Douglas aún no había iniciado su vida. Era un feto, por decirlo de alguna manera, cuando en su cabeza comenzó a dar tumbos una vocecilla que le diría ya es hora de partir, que ya es hora de morir.
Eran las dos de la tarde de un día caluroso, las calles de la ciudad estaban desoladas, los árboles no respiraban, ni daban el más mínimo indicio de que en algún momento de la tarde sus hojas por fin se moverían. Una voz ronca se escuchó tras la puerta que daba a la entrada de la casa, era una señora de muy alta alcurnia, que se acercaba a concretar el negocio pactado por la venta de aquel hogar. Josefina se levantó de inmediato de su mecedora y se dispuso a abrir la puerta grande de madera; que tenía un lujoso vitral en la mitad en forma de Jesucristo mal hecho.
Juntas volvieron a ver la casa que gozaba de 3 salas vacías, un comedor viejo y un solar que lo acompañaba una mata de mango, se detuvieron en uno de los cuartos, era el del único sobrino. Aunque el cuarto tenía el tamaño perfecto para ser una cocina, en él solo había una cama sencilla y un viejo equipo de sonido. Por las ventanas que estaban abiertas de par en par y que daban a la calle entraba una pequeña corriente de azufre como si una bruja estuviese alertando un oscuro porvenir.
Una buena cantidad de dinero le habían dado a Josefina por la venta de su casa, el suficiente para haber vivido una vida tranquila, quizás en una casa que bordease la cordillera de los andes, donde hiciese un clima templado y pudiese cultivar y alimentar sus animales como siempre lo había soñado. Sin embargo, siguiendo las leyes de su fe, decidió invertir su capital en su sobrino Douglas; un desprovisto que no tenía nada ni a nadie en el mundo, luego de que sus papás murieran, según su tía, en un accidente doméstico. La única verdad era que ambos habían citado a la muerte para que les arrancara la vida al mismo tiempo.
Josefina le daría al pequeño huérfano más amor del que la vida estaría dispuesta a darle a alguien, desde enseñarlo a montar en bicicleta o en pequeños patines, hasta ayudarlo a enfrentarse con los vejámenes de la adolescencia. Aprender las terroríficas tablas de multiplicar, trasnochar cuando al pequeño infante se le había olvidado la clásica maqueta del volcán, o entenderlo cuando sin percibir por qué, salía a flote su más tradicional esencia canceriana, pedir un abrazo.
Él como siempre imprimió su sello en un sonrisa que envió de vuelta y su amiga al percatarse de esto, le dijo:
– ¿Conoces a Teresa?
A lo que él respondió.
– Claro.
– Es rara, hace unos días me dijo que tú necesitabas mucho amor.
Douglas no supo que más decir, lo tomó como una conversación sin sentido, pero de nuevo los augurios querían tomar protagonismo y la frase se perforó en su inconsciente para siempre.

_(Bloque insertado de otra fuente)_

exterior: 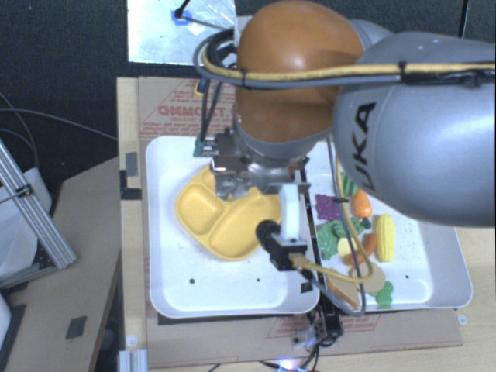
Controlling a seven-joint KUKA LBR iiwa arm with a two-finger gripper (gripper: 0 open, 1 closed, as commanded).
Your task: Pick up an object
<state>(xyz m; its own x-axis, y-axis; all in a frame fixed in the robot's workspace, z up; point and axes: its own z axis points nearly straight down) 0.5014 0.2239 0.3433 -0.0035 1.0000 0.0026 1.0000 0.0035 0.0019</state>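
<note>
Yellow plastic, moulded into shallow compartments, made up the tray point(221, 219) lying in the left bin point(167, 285). It looked light, stiff and glossy, so probably slippery on its rounded humps; I judged a thin raised rim the best place to pinch it. The hand point(232, 173) hung right over the tray's upper edge, though the arm's point(403, 138) bulk hid its tips, so I could not tell whether it was released or clenched. Small toy vegetables point(364, 239) sat in the right bin point(446, 285). Writing was sparse: "UKA" on the grey arm, and red "CHEMC…" print on the cardboard point(174, 111) under the bins.
</note>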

Al terminar su bachillerato su tía, o su madre si bien podemos decir, le propuso irse del país por un tiempo, conocer otras culturas. Quería que él tuviera la oportunidad que ella y su única hermana no habían tenido, viajar y darse cuenta que la vida podía verse desde diferentes perspectivas, que lo que para nosotros está bien, al otro lado del mundo Dios lo ve con otros ojos. Pero para entonces, Douglas había puesto sus ojos en una rubia color girasol y se negó al viaje. Agridulce se volvió el sentimiento de Josefina hacia Douglas quien prefirió irse de la ciudad a estudiar una carrera que no lo llenaba, con tal de caminar despacio por los senderos del amor, quien luego de un tiempo se aburriría de él como se aburren los perros cuando están encerrados en una casa.
Lo primero que salió a flote fue aquella frase que se había perforado en su inconsciente y que buscó entender de todas las maneras posibles, ¿a que se refería aquella señora con la frase que escucharía en su adolescencia? Por más que lo intentada solo aparecían nuevas preguntas.
Rondaba la muerte en su habitación, se paseaba con el viento, como el arrullo de un gato, lo miraba fijamente a los ojos hasta que se sentaba a su lado como una fiel amiga, tomaba su mano y lo abrazaba fuertemente hasta que salía el sol. Lo visitó cada noche, cada madrugada. Dando los mismo tumbos, los mismos saltos, entrando tímida como cuando entra el amor a la vida de alguien. Sutil se sentaba todas las noches a su lado hasta que se ganó su confianza.